+++ Information shown
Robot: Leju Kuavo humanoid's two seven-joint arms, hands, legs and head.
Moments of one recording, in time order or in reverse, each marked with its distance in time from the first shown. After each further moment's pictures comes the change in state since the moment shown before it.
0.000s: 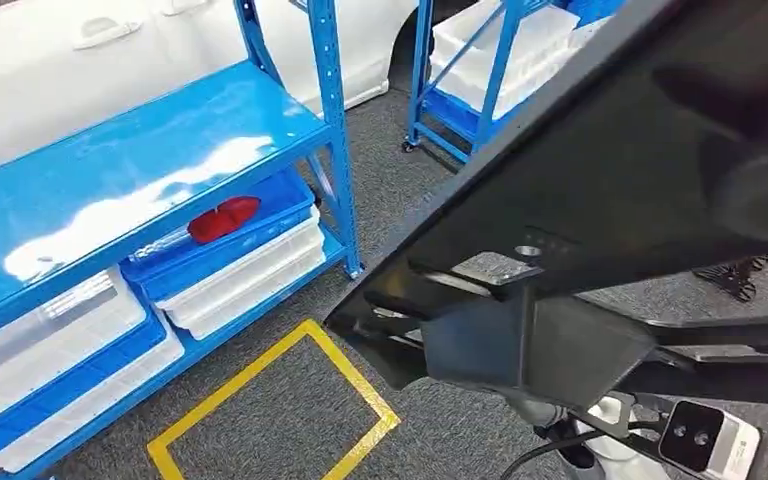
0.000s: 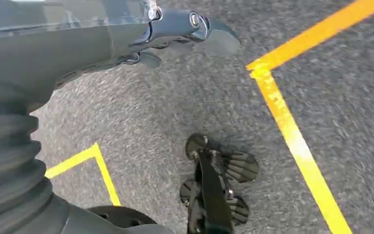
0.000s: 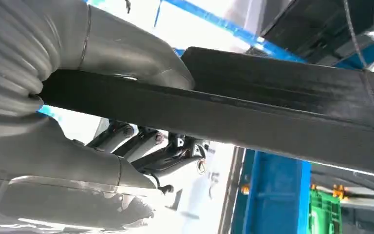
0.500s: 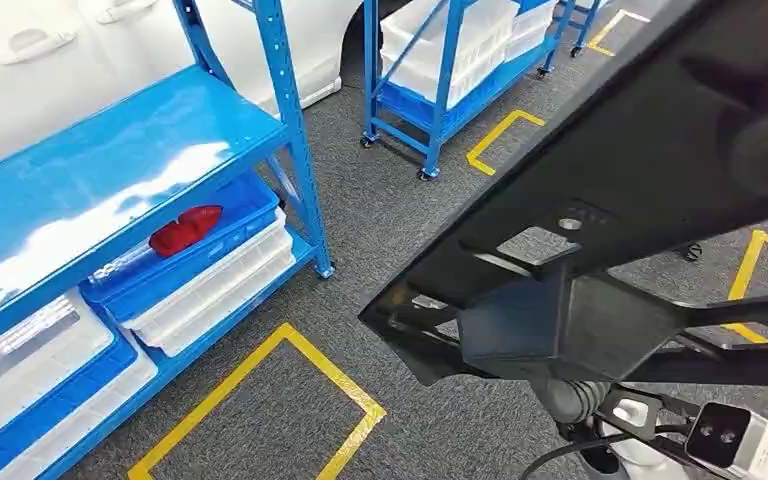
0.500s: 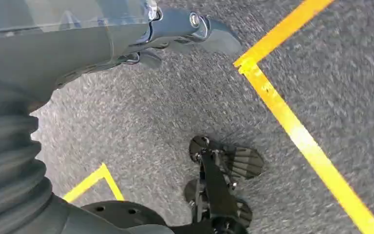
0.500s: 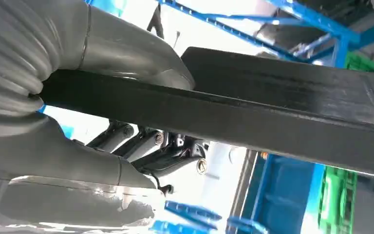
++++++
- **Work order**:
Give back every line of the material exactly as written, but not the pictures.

- **Written response**:
Robot: Leju Kuavo humanoid's two seven-joint arms, hands, legs and head.
Moments of one recording, in time order or in reverse, each marked with its distance in time from the first shown. After each further moment's pictures comes the change in state since the moment shown before it.
0.000s: 
0.000s: 
0.000s: 
0.500s: 
0.500s: 
0.500s: 

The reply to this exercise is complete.